WHAT IS EXPECTED:
All of the data below must be reproduced word for word, but without its images.

Saved entries:
------------------------------------------------

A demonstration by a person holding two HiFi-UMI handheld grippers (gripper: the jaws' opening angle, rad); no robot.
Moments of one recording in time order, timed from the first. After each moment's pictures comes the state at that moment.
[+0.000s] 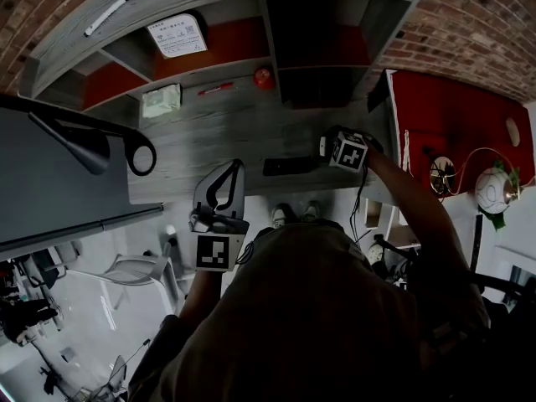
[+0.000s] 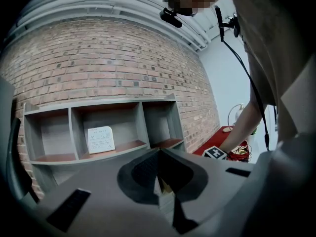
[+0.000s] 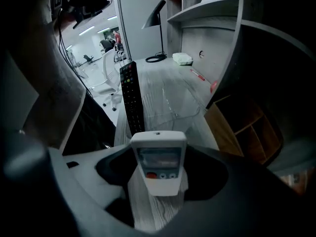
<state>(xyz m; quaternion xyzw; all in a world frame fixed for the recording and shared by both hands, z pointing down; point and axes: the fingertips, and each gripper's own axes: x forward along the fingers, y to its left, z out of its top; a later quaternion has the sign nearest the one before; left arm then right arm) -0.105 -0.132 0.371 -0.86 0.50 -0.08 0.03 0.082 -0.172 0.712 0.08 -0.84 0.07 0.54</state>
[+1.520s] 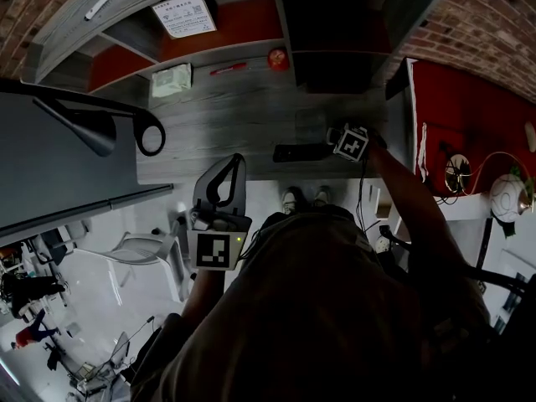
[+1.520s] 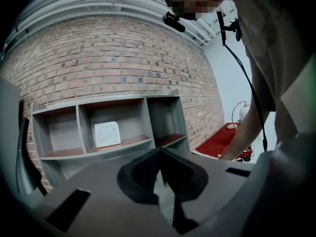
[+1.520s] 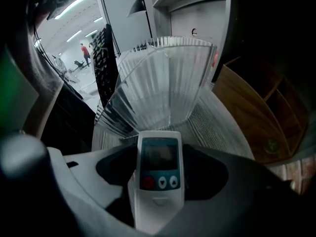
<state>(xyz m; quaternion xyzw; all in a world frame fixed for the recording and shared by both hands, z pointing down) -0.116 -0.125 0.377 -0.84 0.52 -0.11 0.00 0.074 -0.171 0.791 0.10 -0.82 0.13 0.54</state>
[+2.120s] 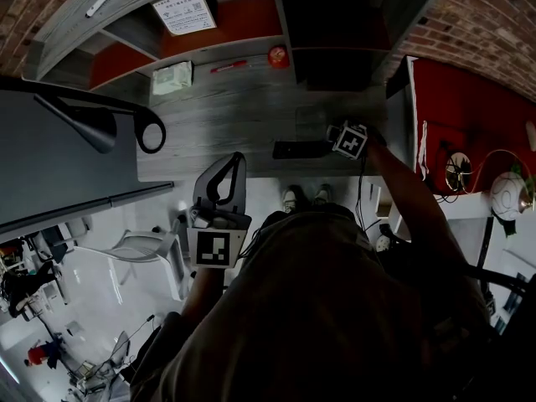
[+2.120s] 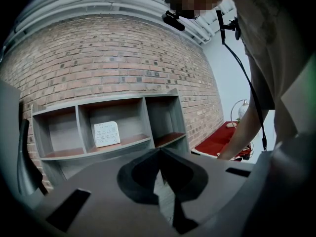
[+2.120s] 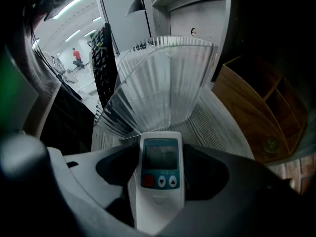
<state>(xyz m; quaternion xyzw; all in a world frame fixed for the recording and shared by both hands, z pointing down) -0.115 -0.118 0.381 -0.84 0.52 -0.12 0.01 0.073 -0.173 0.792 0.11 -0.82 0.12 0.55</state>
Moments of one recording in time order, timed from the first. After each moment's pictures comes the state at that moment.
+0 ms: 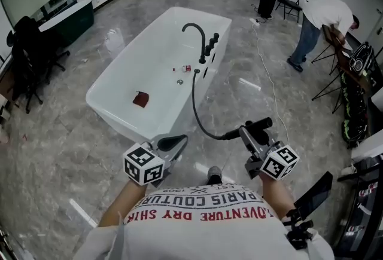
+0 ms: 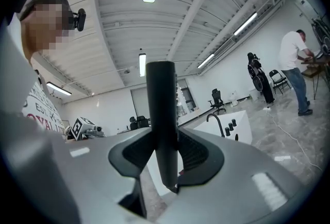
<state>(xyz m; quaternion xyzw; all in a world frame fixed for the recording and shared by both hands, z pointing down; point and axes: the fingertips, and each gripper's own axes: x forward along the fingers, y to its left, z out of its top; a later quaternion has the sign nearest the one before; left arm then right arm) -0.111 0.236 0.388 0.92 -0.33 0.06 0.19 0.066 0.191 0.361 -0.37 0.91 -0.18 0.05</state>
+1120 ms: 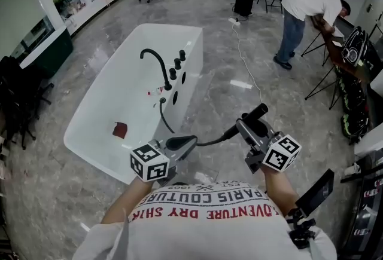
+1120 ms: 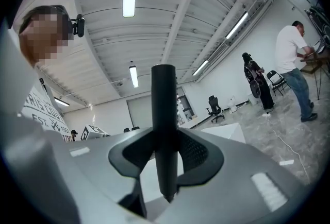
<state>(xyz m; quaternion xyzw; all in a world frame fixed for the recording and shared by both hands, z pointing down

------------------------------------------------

EXERCISE OUTPUT:
A demonstration by a person holding two HiFi-UMI handheld grippers (gripper: the jaws' opening angle, rad); no robot.
Moments of one recording in time order, timed from the first. After each moment's pictures comes the state at that moment.
[+0.000s] 
[+0.000s] 
[+0.000s] 
<state>(xyz m; quaternion xyzw; all in a world frame fixed for the recording and shared by both hands, z pointing down; point and axes: the fingertips, and each gripper's own axes: x forward along the fingers, y to its left, z out of its top; a later quaternion has the sign nearest the one before; left arm then right arm) -0.105 -0.132 0.371 -0.86 0.50 -0.08 0.03 0.082 -0.172 0.712 0.08 -0.84 0.07 0.54</state>
[+1.520s] 
[+1.520s] 
[+1.520s] 
<state>(xyz m; quaternion xyzw; all in a world frame fixed for the recording and shared by both hands, z pointing down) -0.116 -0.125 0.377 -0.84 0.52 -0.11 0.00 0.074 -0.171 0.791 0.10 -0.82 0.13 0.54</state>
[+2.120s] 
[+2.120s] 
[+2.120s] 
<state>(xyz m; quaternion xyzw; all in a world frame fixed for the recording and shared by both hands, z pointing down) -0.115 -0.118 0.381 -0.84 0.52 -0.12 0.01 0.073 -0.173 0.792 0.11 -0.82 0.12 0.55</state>
Moments of one recording in time order, timed from the first. After each moment's pictures comes the state at that moment.
+0 ms: 
+0 ms: 
<state>(xyz m; quaternion xyzw; all in a world frame fixed for the recording and shared by both hands, z pointing down; point and axes: the fingertips, and each gripper's own axes: x forward along the fingers, y to its left, z out of its top; a later quaternion has the sign nearest the one before; left arm then right arm) -0.111 0.236 0.388 0.92 -0.33 0.06 0.19 0.066 0.191 0.361 -0.37 0.91 -0.18 0.05</state>
+1120 ms: 
+1120 ms: 
<state>(xyz m; quaternion xyzw; all in a world frame fixed for the recording and shared by both hands, z pointing down

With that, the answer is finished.